I must give thanks to Jeffrey Richter for writing his wonderful book called CLR via C# as it cleared up the confusion about volatile keyword that I had.
How does CPU access variables in memory
We all have heard that CPUs have cache memory and having more cache memory at the CPU (L1,L2,L3) makes processing faster so when we buy a computer we try to buy it with a CPU with large cache memory. Why? The reason behind this is that in terms of CPU speed the RAM on motherboard is very slow. The memory that CPU has called cache memory is extremely faster than the normal memory.
So on the first run the CPU accesses the memory address and stores it in the cache. When the variable is accessed for the second time, it is returned from the cache. So all subsequent reads are done from the cache. The same thing happens for write operations as well.

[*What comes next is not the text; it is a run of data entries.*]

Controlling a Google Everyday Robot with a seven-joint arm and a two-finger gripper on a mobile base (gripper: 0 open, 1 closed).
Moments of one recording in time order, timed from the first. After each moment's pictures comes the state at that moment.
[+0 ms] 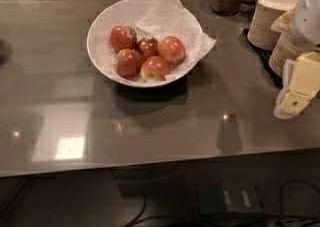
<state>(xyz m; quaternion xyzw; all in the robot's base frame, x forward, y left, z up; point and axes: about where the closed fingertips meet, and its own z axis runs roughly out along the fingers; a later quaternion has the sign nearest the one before) 0.438 -0.217 0.976 -0.60 0.78 -0.03 0.16</state>
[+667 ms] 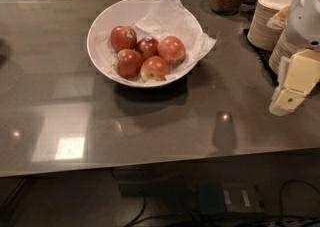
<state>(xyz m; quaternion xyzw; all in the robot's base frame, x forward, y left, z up) 0.446 -0.210 0.977 -0.61 0.77 -0.04 0.16</state>
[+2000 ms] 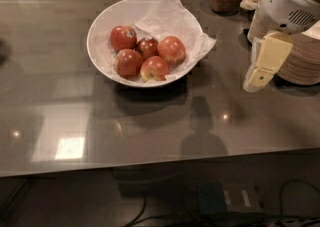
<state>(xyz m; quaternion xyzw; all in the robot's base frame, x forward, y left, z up) 0.495 -0.175 0.987 -0.65 0.73 -0.04 0.22</state>
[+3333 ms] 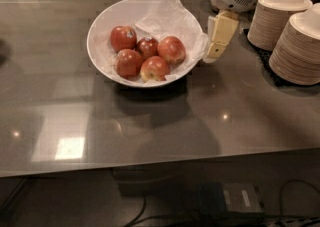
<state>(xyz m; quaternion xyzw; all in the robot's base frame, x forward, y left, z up) 0.589 -0.106 0.987 -0.71 0.64 -0.02 0.28</state>
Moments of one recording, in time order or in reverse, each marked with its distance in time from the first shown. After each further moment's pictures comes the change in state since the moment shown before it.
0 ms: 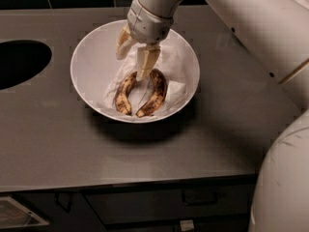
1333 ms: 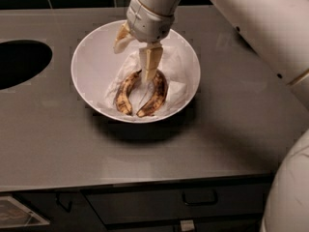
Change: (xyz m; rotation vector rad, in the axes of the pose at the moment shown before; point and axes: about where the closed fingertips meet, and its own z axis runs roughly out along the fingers) arm -0.007 0.005 -0.010 0.005 0.035 0.012
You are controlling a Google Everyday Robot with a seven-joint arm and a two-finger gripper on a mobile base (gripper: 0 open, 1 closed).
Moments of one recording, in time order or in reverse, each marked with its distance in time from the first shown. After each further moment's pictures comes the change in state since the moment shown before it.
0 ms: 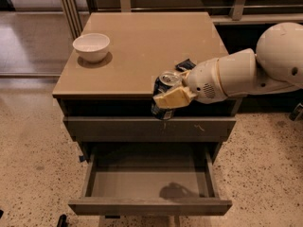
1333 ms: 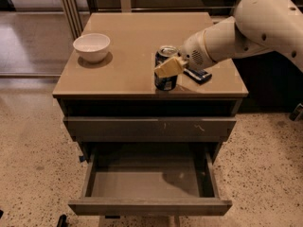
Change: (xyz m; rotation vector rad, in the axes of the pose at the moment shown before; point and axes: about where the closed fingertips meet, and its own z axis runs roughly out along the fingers) arm -0.037 -0.090 0.016 0.129 0.078 0.005
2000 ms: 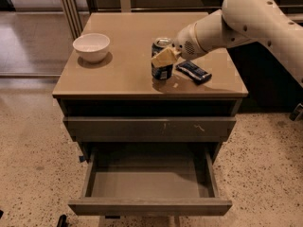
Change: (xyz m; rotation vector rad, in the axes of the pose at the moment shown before) arm -0.017 -0.045 0.027 0.020 -0.008 -0.014
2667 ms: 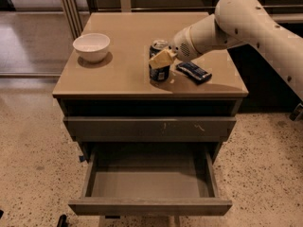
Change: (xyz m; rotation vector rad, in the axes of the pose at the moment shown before) arm 0.007 -0.012 0.025 -0.020 0.007 0.015
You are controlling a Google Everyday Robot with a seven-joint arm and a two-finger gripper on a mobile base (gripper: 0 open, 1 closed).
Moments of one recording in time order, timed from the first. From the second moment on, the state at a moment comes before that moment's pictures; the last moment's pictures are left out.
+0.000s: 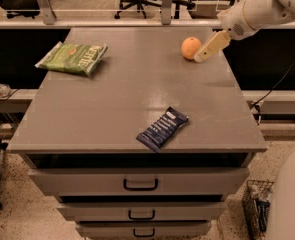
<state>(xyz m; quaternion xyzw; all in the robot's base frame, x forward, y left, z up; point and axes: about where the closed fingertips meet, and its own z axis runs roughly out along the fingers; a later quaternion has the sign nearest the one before) 0.754 -0.200 0.920 -0.49 0.76 0.06 0.41</state>
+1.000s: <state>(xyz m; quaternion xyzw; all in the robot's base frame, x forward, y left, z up) 0.793 -0.167 0.872 -0.42 0.80 0.11 0.41</state>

When the variable is changed, it is changed into the cache, also subsequent read/writes are done from cache. However the writes are eventually flushed into memory when cache is cleared or filled with other data. One of the intelligent things that the CPU does is when fetching the value of the variable (a few bytes) into the cache, it also fetches the values around it since the next variables to be used should be close by it.

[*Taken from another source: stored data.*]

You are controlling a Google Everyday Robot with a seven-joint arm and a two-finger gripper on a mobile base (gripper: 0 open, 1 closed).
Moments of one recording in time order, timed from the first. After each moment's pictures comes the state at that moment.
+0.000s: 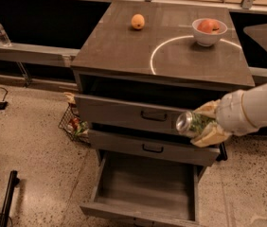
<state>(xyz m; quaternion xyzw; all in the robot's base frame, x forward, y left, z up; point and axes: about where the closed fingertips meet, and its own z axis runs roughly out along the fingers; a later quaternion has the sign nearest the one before) 0.482 -0.187 0.793 -0.64 0.69 0.07 0.33</state>
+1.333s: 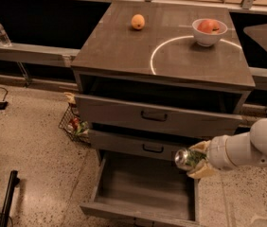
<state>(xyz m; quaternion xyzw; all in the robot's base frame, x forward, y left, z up) 0.470 -0.204 0.630 -0.62 0.72 0.10 0.30</state>
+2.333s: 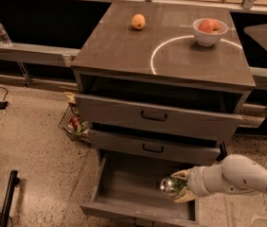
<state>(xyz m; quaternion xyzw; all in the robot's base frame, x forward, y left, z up) 0.447 -0.171 0.481 -0.67 0.66 0.14 0.31</state>
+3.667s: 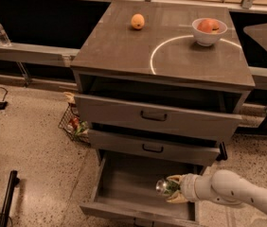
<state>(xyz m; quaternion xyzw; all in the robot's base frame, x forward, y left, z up) 0.474 -0.164 0.400 -0.63 0.68 0.11 0.36</state>
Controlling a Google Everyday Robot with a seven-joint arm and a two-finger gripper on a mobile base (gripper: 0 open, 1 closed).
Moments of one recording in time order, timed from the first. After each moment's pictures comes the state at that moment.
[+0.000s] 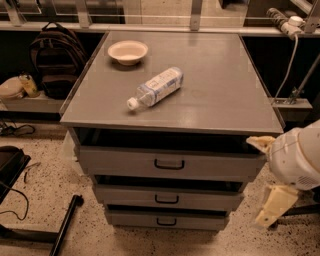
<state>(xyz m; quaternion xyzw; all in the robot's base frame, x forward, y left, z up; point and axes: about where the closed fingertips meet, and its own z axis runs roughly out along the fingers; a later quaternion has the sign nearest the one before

This is fairly fine when you have only one CPU, but most of the PC and Laptops have multiple CPU. Now with the multiple processors this cache access can become problematic. With multi-core CPUs, true threading happens, two machine instructions get executed physically at the same time. Since two processors can have different caches, which are copies of the ram, they can have different values
In x86 and x64 processors (according to Jeffrey’s book) are designed to sync the caches of different processors so we may not see the problem. But the IA64 processor takes the advantage of the fact that each processor has its own cache and does not synchronize rigorously. So different threads executing may have put in different values in the cache.

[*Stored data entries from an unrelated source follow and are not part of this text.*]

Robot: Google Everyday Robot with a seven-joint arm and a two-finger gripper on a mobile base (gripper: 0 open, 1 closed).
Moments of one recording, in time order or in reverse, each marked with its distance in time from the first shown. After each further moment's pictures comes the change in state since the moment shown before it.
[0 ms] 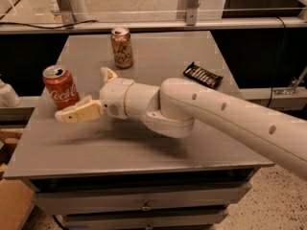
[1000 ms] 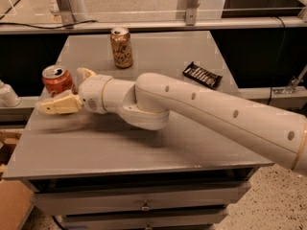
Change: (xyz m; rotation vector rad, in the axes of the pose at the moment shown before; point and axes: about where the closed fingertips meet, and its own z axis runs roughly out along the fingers) arm -0.001 0.002 0.060 -0.040 -0.007 0.038
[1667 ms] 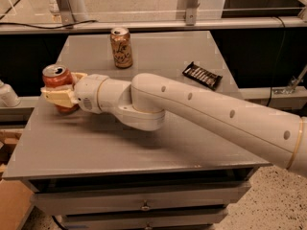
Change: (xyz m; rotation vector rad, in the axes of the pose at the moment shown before) arm -0.005 0.004 0.009 0.011 -0.013 0.023
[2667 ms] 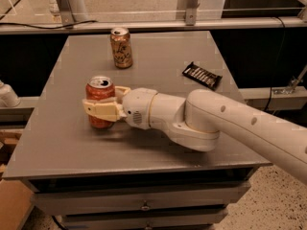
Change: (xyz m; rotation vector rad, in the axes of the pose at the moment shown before) arm 0.015 0.000 -0.124 0.020 -0.009 0.136
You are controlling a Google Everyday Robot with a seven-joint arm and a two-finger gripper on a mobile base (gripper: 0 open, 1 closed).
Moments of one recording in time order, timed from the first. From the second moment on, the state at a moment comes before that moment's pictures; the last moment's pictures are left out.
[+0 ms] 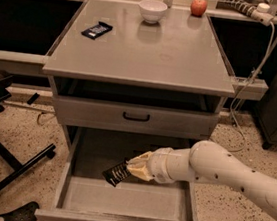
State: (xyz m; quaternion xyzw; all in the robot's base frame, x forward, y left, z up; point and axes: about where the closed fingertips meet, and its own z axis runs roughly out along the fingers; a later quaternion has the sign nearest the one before) arm 0.493 -0.017 0.621 -0.52 0.74 0.24 0.36
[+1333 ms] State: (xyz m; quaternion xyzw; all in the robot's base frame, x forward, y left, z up) arm 0.537 0.033 0.418 -0.48 0.79 0.17 0.34
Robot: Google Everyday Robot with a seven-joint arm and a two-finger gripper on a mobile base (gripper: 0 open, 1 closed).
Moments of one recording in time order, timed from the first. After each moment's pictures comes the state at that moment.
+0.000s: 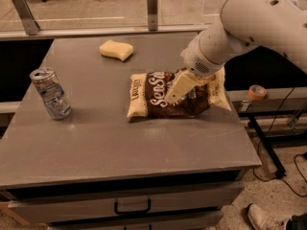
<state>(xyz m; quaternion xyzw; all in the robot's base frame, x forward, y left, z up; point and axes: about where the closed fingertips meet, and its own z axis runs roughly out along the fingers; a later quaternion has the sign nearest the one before) 0.602 -0.077 0.881 -0.57 0.76 0.03 0.32</state>
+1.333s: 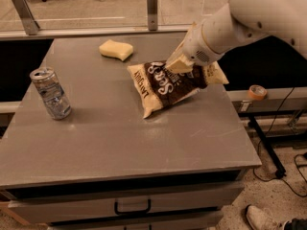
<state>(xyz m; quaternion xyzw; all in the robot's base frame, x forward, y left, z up) 0.614 -0.054 0.909 -0.58 0.72 0.08 0.36</state>
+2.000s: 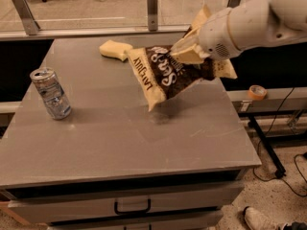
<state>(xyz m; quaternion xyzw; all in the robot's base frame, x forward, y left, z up) 0.589 -0.064 0.961 -0.57 0.68 0.12 0.45</state>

Please note that one CPU may write to the its own cache, which will eventually be transferred to RAM, the other CPU may have read from the RAM which contained old value since the first CPU has not updated the value yet. See below (click on image for larger view)
So this creates an obvious concurrency problem. That is where the volatile keyword comes in. If you declare a field volatile it is always read from memory and written into memory immediately. However it must be noted that all interlocked operation (again thank to Jeffrey) like lock, Monitor, Mutex, Semaphore etc synchronizes the caches. So this volatile keyword is not needed for those.
But volatile variables are slower. It would have been great if there was a write volatile only variable.